A recent study published in the Journal of Cancer Research and Clinical Oncology explored genetic predictors of prostate cancer progression to help identify its clinical outcomes. Conducted by researchers from the D'Or Institute for Research and Education (IDOR), the University of São Paulo (USP), and the São Paulo Cancer Institute (ICESP), the study focused on the role of the androgen receptor (AR), its variant AR-V7, and the p160 gene family.
Prostate cancer: a complex and deadly disease
Prostate cancer is one of the leading causes of death among men, claiming more than 40 lives daily in Brazil. One of its biggest challenges is predicting which cases will become more aggressive, as the disease varies greatly between individuals. To uncover genetic clues that could help in early detection of high-risk cases, researchers focused on specific genes commonly associated with prostate cancer progression.
Investigating key genes
The study analyzed five key genes:
AR (androgen receptor) – Plays a crucial role in male traits and prostate cancer progression.
AR-V7 (a variant of AR) – Linked to castration-resistant prostate cancer (CRPC), which continues to progress despite androgen-suppressing treatments.
p160 gene family (SRC-1, SRC-2, and SRC-3) – Co-activators of AR that influence cancer aggressiveness.
The research involved 155 patients who underwent radical prostatectomy (prostate removal) between 1994 and 2012, as well as tissue samples from 11 healthy individuals as a control group.
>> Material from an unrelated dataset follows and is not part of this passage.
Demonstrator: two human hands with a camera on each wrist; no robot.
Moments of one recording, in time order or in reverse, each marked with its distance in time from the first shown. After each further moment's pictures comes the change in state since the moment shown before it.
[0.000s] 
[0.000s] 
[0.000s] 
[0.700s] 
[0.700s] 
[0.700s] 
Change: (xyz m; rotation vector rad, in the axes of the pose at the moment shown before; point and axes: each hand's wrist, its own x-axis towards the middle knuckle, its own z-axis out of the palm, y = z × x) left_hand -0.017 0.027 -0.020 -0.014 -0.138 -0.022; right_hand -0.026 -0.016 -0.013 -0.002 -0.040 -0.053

Using qPCR, a technique that amplifies and quantifies DNA or RNA, the scientists measured gene expression levels in the collected tissue samples. Their goal was to investigate the relationship between genetic profiles and clinical characteristics, such as cancer recurrence and progression to CRPC.
Linking gene expression to clinical outcomes
The results showed that, except for SRC-1, all analyzed genes had higher activation levels in cancer patients compared to the control group. While SRC-1 did not reach statistical significance, its average expression was still higher in cancer patients, and the study suggested its relevance in metastatic cancer progression, indicating some potential as a prognostic factor.
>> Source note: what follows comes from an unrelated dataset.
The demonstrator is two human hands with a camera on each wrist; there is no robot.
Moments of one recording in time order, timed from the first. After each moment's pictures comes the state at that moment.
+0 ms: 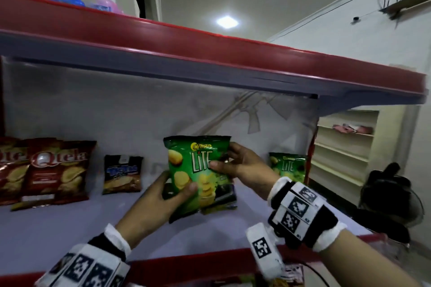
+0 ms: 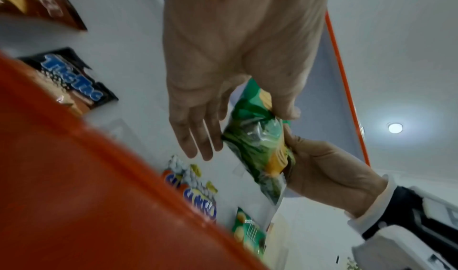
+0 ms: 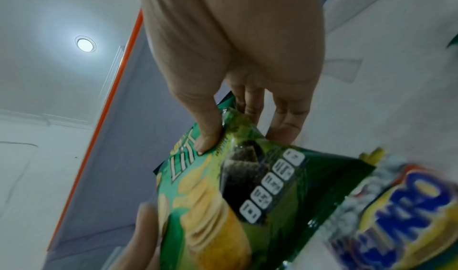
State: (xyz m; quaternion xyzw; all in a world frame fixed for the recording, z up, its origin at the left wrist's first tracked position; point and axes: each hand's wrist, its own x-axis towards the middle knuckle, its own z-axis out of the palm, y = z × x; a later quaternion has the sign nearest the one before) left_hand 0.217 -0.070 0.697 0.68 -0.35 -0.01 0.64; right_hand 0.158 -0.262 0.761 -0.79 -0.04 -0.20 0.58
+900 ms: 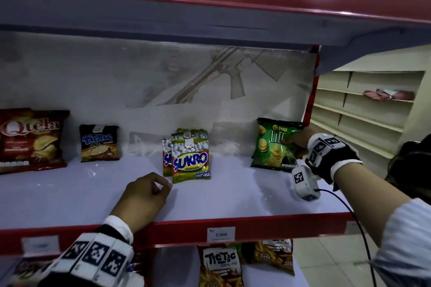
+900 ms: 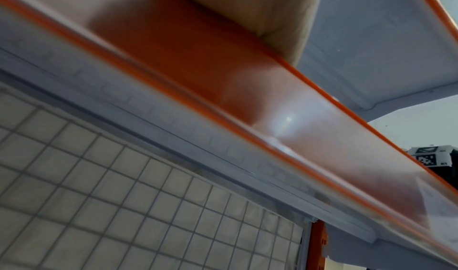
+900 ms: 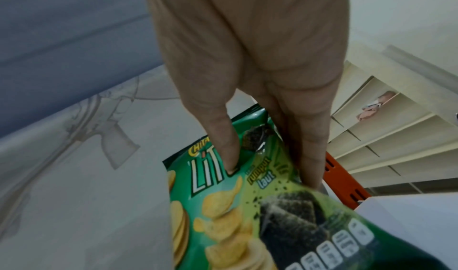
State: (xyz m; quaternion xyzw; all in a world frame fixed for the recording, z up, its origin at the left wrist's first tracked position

Another key finding was that AR gene expression was not directly linked to the expression of its auxiliary genes (SRC-1, SRC-2, and SRC-3) or to AR-V7. However, AR-V7 was strongly associated with the p160 family genes, suggesting that AR-V7's ability to help prostate cancer cells resist hormone therapy depends on these auxiliary genes, especially SRC-3.
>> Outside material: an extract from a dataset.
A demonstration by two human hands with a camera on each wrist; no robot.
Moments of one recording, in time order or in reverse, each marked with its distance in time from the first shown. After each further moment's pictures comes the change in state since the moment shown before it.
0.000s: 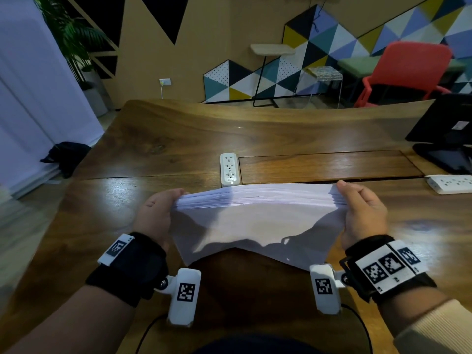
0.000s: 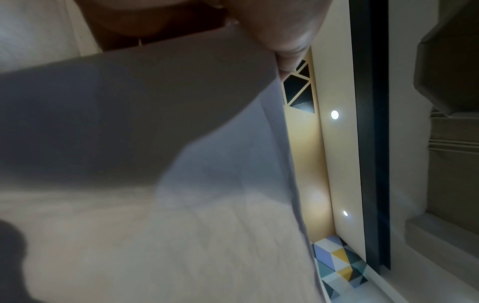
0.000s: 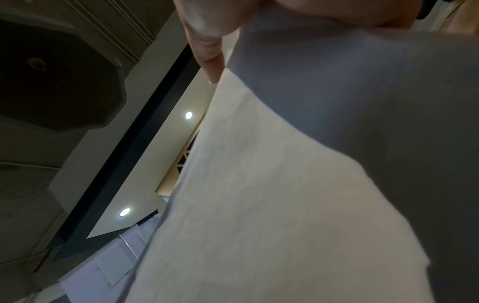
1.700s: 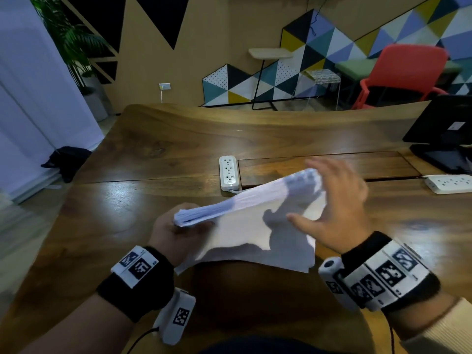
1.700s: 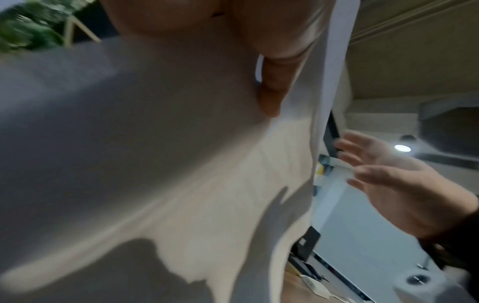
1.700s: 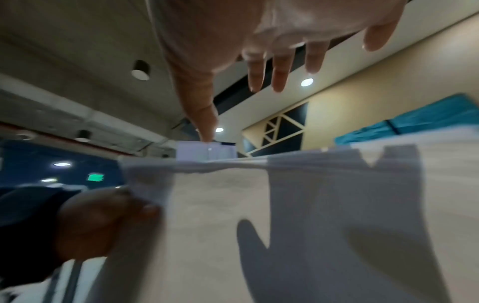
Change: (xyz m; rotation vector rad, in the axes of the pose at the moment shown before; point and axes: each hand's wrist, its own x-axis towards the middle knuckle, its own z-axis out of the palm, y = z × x) left_hand -0.020 -0.026 -0.005 0.392 -0.268 0.450; right_hand -0.033 -0.043 0.020 -1.046 -0.456 -0.681
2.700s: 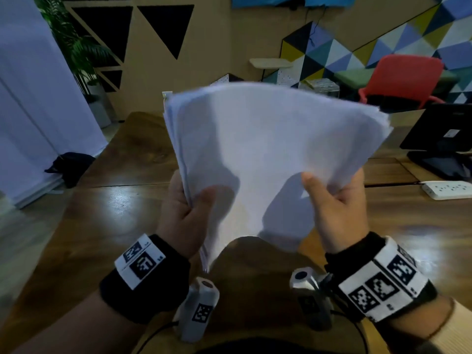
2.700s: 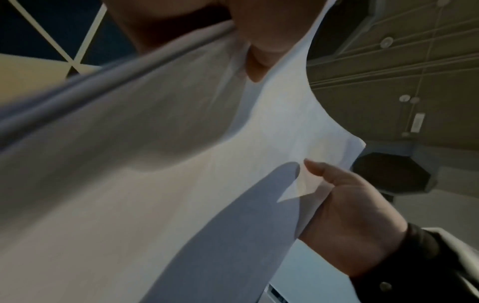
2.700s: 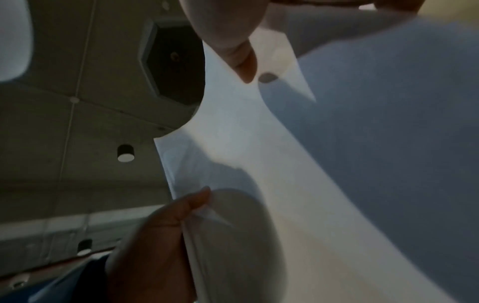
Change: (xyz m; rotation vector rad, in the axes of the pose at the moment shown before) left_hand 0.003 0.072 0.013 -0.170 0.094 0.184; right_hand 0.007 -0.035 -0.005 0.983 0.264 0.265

Additionally, SRC-2 and SRC-3 were significantly linked to high-risk prostate cancer, while excessive AR activation was associated with a 73.2% higher risk of early recurrence. AR-V7 expression also showed a 62.1% increase in early recurrence risk. These findings underscore the importance of androgen signaling in prostate cancer recurrence and tumor development.
The study suggests that these genes could serve as potential prognostic biomarkers for prostate cancer. While SRC-1 showed distinct activation in metastatic cases, SRC-2 and SRC-3 had expression changes that may help identify more aggressive malignancies.
The authors emphasize that these correlations require further investigation, particularly the association between SRC-3 and AR-V7, which could provide deeper insights into the role of p160 family proteins in CRPC development. These promising findings pave the way for future studies on the role of androgen-related genes in prostate cancer prognosis, contributing to advancements in personalized treatment approaches for the disease.